Phase 3: v0.6-v0.7 -- Scale and polish (H1 2027, ~12 weeks)

Task Effort Depends on Impact
Rust edge agent prototype 4 weeks None 10x memory reduction on Pi
Svelte dashboard (if complexity warrants) 6 weeks MQTT.js, JSON API Component reuse, type safety
NATS evaluation (if MQTT 5.0 insufficient) 2 weeks Multi-Director deployment Higher-throughput messaging
Rolling-horizon re-optimization 3 weeks OR-Tools scheduler Adaptive scheduling
SatNOGS API v2 integration 2 weeks None Updated satellite/transmitter data

Phase 4: v1.0+ -- Advanced capabilities (H2 2027+)

Task Effort Depends on Impact
IQ sample capture pipeline 8 weeks GNU Radio integration Signal analysis capability
TorchSig signal classification 4 weeks IQ pipeline Automated modulation ID
Predictive maintenance models 4 weeks 6+ months telemetry Proactive maintenance
WebRTC waterfall streaming 4 weeks IQ pipeline Live signal monitoring
Full-catalog SSA integration 3 weeks dSGP4 batch backend Conjunction screening

Technology Decision Matrix

Decision Current Recommended When Risk
Propagation Skyfield (serial) Skyfield + dSGP4 (batch) v0.5 Medium: PyTorch dependency size
Browser MQTT Paho JS 1.0.1 MQTT.js v0.4 Low: drop-in replacement
Broker protocol MQTT 3.1.1 MQTT 5.0 v0.4 Low: Mosquitto already supports it
Scheduling Manual Greedy, then OR-Tools CP-SAT v0.4, v0.5 Medium: constraint model design
3D visualization None CesiumJS (opt-in) v0.5 Low: additive, not replacement
Frontend Jinja2 + inline JS ES modules, then HTMX/Svelte v0.4, v0.6 Medium: migration effort
Edge agent Python threads Async Python, then Rust v0.4, v0.6 High: Rust contributor availability
Telemetry storage Ephemeral MQTT TimescaleDB v0.5 Low: PostgreSQL extension
Messaging backbone Mosquitto MQTT Stay MQTT 5.0; evaluate NATS later v0.4, v0.7 Low: incremental upgrade

Guiding Principles

  1. Incremental migration over big rewrites. Every phase must leave the system deployable and functional. No "dark periods" where the dashboard is half-Svelte, half-Jinja2 without a working state.

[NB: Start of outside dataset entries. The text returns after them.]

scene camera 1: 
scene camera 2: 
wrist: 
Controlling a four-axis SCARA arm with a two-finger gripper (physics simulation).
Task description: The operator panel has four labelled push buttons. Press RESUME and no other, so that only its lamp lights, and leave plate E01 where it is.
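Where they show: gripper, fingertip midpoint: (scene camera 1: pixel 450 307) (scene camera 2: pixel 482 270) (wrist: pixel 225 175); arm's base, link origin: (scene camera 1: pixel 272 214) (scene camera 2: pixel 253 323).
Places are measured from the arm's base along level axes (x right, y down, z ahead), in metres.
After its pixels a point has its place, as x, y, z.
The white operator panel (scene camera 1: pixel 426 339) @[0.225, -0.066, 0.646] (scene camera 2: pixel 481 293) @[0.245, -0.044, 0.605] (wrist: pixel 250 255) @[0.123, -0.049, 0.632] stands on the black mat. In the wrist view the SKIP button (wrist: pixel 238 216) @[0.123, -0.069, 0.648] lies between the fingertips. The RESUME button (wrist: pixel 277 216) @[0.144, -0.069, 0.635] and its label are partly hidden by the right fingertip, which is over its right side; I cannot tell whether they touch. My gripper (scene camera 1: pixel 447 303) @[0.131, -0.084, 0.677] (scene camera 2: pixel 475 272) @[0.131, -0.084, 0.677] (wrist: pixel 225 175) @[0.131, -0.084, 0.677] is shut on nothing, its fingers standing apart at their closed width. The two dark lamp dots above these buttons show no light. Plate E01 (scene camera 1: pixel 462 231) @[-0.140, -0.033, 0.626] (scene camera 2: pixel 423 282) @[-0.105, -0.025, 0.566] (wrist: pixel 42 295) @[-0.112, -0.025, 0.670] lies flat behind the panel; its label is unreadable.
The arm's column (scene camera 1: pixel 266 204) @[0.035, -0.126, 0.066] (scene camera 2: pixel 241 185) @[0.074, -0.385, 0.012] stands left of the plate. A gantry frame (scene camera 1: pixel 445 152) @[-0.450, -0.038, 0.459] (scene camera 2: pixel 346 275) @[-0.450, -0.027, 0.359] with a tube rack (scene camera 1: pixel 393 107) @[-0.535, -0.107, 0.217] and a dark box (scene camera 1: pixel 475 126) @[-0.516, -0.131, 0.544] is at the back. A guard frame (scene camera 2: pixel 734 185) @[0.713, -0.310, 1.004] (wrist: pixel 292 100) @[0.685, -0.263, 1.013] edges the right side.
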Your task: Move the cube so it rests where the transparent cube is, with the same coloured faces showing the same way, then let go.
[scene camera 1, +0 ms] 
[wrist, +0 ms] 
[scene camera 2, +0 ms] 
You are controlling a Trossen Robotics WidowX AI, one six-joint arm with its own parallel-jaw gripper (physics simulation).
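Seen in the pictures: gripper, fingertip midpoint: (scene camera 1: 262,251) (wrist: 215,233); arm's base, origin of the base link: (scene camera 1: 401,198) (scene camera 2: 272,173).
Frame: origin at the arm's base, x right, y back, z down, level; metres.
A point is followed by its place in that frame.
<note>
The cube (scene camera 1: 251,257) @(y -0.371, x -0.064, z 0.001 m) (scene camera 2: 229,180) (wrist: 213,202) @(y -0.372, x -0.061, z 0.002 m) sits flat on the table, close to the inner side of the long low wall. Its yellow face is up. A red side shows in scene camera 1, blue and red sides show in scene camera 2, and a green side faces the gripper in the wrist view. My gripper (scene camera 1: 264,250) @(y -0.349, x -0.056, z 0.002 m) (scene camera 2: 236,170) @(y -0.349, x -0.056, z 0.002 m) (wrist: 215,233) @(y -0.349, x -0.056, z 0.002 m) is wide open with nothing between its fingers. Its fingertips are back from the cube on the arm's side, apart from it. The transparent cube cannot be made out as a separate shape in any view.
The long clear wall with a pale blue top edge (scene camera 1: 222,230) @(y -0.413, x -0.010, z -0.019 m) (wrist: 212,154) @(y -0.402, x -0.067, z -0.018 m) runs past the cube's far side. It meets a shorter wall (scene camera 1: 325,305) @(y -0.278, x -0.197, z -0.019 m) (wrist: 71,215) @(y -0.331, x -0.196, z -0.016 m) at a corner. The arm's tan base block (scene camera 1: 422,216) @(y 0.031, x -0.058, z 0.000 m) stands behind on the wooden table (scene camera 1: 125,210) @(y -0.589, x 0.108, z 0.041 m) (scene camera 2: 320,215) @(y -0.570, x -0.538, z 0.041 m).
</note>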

  2. Optimize the bottleneck, not the framework. Batch propagation and automated scheduling deliver more user value than a frontend rewrite. Prioritize compute and operations over aesthetics.

  3. SatNOGS ecosystem alignment. TALOS exists within the Libre Space ecosystem. Technology choices (MQTT over NATS, Python over Go, open data formats) should maintain interoperability with SatNOGS Network, DB, and community tools.

  4. Measure before migrating. Before adopting dSGP4, Rust agents, or NATS, run benchmarks against the current stack with realistic workloads (50 stations, 200 satellites, 24-hour horizon). Migrate only when the measured bottleneck justifies the complexity.

  5. Contributor accessibility. Libre Space is a volunteer-driven community. Prefer technologies with broad adoption (Python, TypeScript, PostgreSQL) over niche tools that limit the contributor pool.